[Dataset extract]

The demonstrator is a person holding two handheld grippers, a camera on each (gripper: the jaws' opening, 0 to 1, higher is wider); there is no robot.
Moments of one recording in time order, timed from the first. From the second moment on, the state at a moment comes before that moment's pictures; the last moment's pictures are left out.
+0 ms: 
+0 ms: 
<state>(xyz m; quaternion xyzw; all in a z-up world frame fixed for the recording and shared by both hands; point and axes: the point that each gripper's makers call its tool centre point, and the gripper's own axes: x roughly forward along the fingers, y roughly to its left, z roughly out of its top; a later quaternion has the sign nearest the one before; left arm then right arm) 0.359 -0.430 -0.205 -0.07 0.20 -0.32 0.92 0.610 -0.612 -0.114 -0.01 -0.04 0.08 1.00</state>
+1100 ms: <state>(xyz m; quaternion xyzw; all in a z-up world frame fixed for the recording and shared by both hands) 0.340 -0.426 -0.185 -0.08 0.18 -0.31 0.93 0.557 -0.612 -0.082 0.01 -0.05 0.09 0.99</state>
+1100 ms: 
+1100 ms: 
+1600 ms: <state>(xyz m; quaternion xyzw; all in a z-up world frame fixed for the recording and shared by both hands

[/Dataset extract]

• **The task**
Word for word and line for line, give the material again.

• **Your solution**
The demonstrator is a person holding two handheld grippers, a camera on each (gripper: the jaws' opening, 0 to 1, higher is wider); there is no robot.
Moments of one recording in time order, timed from the first. From the second moment on, the state at a moment comes before that moment's pictures; the last moment's pictures are left out.
+0 ms: 
+0 ms: 
<state>(xyz m; quaternion xyzw; all in a z-up world frame fixed for the recording and shared by both hands; point and axes: the point that each gripper's makers call its tool centre point, and the gripper's own axes: x roughly forward along the fingers, y roughly to its left, z roughly out of its top; a later quaternion has the sign nearest the one before; left arm then right arm) 0.359 -0.430 -0.205 -0.07 0.20 -0.32 0.92 0.610 -0.612 -0.114 -0.01 -0.04 0.08 1.00</state>
+1100 ms: <state>(xyz m; quaternion xyzw; all in a z-up world frame fixed for the recording and shared by both hands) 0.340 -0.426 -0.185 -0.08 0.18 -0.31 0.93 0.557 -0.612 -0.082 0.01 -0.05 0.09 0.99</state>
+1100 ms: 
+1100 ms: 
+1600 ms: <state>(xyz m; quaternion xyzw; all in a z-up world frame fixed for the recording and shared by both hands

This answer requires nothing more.